### Directions for this task
From the entries that follow, copy each line containing the word "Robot".

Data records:
□ □ □ □ □ □ □

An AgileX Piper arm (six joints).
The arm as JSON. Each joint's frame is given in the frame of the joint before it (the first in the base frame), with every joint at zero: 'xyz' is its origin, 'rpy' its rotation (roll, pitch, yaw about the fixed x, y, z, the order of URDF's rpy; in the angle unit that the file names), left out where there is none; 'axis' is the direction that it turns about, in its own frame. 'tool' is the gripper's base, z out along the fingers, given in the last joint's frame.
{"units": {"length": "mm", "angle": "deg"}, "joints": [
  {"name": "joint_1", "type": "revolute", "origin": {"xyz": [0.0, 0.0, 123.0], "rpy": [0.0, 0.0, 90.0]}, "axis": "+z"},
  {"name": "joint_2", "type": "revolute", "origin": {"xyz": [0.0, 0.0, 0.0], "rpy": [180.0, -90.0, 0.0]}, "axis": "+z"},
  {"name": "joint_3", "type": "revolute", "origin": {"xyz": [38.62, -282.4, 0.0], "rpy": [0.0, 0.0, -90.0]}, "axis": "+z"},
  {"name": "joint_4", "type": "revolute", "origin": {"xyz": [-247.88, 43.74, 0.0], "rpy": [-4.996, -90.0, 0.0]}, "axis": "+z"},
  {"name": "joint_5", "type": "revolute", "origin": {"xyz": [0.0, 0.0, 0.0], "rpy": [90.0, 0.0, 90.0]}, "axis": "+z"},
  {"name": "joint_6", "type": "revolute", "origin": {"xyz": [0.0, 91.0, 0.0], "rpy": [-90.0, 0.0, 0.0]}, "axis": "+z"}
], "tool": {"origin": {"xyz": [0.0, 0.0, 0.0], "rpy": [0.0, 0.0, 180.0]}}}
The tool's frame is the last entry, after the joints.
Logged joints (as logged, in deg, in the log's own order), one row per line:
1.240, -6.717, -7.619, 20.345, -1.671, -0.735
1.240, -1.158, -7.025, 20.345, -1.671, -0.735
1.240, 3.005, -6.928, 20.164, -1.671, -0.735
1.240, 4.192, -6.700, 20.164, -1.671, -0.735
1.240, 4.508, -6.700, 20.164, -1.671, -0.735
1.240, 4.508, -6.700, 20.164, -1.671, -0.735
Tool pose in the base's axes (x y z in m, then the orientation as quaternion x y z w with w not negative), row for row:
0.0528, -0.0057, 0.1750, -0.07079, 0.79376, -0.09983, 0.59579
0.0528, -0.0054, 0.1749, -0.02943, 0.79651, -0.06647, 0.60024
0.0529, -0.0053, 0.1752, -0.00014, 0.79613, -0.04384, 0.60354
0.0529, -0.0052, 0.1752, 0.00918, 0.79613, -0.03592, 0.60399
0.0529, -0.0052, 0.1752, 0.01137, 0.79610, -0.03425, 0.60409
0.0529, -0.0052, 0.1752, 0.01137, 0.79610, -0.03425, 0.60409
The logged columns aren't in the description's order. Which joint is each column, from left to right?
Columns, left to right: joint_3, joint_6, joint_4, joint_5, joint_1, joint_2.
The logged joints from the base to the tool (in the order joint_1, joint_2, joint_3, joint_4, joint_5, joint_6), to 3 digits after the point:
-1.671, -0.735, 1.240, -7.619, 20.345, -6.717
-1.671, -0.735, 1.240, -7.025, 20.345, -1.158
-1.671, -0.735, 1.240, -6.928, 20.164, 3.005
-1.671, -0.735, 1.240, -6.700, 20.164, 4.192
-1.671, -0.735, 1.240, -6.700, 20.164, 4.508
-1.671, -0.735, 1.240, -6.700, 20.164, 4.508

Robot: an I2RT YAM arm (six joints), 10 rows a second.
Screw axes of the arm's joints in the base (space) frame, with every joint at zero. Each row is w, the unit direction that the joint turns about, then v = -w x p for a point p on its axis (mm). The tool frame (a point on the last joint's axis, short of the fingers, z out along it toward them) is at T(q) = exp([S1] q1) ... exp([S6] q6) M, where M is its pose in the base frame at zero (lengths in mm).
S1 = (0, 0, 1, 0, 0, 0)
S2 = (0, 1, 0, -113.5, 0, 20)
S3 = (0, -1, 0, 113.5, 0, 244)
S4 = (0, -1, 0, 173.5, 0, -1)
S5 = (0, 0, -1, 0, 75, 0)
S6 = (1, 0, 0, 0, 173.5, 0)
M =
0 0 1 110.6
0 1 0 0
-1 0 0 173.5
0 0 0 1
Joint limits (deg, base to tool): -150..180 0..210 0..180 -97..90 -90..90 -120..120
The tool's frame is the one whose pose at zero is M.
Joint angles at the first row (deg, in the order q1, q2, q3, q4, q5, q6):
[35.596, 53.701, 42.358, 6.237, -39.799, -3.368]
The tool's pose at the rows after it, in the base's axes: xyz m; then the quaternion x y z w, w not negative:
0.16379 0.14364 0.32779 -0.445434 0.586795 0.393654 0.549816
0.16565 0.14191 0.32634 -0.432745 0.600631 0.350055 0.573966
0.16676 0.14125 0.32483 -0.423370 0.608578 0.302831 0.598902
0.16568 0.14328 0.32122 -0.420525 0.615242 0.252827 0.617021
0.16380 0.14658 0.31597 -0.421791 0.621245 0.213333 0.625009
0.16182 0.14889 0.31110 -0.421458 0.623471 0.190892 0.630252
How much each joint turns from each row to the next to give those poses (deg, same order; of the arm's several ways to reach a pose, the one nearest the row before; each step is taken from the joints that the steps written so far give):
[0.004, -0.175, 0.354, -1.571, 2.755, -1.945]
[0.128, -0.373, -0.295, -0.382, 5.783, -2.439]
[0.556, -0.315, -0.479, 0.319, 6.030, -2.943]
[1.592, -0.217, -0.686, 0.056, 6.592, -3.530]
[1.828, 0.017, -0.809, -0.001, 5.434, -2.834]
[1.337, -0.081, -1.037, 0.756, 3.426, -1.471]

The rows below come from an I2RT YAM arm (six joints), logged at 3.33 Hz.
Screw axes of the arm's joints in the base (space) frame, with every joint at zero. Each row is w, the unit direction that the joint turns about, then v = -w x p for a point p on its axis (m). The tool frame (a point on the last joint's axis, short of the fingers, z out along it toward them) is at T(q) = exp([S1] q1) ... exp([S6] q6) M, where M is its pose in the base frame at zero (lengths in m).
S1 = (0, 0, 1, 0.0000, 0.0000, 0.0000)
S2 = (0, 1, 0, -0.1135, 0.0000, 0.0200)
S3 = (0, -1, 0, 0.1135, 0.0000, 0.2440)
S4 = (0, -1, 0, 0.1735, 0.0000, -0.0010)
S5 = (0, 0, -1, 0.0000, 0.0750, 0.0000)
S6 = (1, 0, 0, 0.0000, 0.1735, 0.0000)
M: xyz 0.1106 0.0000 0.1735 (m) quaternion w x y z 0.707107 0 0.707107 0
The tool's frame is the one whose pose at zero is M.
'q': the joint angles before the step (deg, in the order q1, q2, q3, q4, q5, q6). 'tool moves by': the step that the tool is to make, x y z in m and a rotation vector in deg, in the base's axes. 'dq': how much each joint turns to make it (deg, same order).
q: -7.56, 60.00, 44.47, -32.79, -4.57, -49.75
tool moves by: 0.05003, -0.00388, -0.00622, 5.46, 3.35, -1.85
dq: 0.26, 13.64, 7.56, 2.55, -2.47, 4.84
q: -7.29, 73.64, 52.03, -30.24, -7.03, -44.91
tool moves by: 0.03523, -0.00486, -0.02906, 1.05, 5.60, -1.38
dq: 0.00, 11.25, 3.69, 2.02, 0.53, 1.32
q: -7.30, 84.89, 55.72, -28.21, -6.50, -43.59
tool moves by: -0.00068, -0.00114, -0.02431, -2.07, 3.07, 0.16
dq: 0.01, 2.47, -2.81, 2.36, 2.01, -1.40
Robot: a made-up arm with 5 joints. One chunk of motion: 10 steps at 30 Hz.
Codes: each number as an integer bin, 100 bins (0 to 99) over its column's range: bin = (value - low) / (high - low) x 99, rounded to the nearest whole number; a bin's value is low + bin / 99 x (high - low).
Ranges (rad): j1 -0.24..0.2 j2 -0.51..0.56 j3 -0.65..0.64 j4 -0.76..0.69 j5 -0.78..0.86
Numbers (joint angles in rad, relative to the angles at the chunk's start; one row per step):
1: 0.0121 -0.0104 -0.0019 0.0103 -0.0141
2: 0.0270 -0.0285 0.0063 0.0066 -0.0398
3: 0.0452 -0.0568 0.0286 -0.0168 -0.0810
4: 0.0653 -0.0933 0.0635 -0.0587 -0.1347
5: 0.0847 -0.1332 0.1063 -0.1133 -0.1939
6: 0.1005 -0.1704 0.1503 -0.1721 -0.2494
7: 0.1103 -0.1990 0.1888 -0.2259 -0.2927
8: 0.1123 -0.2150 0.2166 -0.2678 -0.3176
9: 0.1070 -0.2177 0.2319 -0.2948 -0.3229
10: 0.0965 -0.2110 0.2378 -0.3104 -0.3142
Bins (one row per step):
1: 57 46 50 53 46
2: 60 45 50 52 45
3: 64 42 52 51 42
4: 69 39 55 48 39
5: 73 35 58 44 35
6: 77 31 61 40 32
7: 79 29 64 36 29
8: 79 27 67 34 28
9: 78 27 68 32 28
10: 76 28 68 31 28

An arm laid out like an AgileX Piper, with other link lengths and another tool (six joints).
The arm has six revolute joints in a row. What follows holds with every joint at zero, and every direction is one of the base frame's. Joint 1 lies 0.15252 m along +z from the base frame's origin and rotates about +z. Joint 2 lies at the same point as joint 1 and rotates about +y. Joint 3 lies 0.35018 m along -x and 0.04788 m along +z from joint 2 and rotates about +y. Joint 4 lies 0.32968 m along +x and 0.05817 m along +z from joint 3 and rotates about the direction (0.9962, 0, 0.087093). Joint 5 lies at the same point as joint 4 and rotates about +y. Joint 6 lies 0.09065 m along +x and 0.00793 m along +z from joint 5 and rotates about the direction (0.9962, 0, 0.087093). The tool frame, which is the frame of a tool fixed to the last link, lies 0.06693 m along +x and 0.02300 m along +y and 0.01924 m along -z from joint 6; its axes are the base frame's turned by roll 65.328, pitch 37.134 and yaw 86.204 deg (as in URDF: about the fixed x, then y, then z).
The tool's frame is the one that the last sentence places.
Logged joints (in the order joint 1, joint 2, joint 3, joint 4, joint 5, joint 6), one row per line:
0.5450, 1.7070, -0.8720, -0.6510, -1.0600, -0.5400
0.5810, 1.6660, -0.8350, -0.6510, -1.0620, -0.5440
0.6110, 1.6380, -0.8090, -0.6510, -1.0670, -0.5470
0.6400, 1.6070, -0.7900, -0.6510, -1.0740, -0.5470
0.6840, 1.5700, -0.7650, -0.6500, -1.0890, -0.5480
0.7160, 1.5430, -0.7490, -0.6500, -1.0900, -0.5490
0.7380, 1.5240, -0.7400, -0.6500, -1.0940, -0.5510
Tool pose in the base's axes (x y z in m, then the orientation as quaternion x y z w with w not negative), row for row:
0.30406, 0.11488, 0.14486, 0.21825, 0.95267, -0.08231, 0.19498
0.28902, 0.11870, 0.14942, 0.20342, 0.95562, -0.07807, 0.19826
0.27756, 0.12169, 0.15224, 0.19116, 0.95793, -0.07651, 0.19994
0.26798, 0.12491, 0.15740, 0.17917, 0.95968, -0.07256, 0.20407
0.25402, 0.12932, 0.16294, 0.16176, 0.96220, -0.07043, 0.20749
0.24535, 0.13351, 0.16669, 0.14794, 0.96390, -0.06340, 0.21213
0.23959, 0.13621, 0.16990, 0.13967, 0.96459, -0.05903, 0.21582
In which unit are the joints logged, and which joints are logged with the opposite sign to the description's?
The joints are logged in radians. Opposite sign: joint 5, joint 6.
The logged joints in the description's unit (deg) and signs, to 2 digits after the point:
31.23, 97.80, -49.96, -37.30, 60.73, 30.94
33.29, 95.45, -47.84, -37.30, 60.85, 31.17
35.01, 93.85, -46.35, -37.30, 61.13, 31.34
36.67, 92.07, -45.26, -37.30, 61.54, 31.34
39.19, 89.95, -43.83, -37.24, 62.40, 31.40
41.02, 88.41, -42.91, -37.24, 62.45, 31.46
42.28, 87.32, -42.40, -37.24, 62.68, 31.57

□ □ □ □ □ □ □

### Solution to this problem
Robot: an I2RT YAM arm (six joints), 10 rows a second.
Robot: a made-up arm with 5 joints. One chunk of motion: 10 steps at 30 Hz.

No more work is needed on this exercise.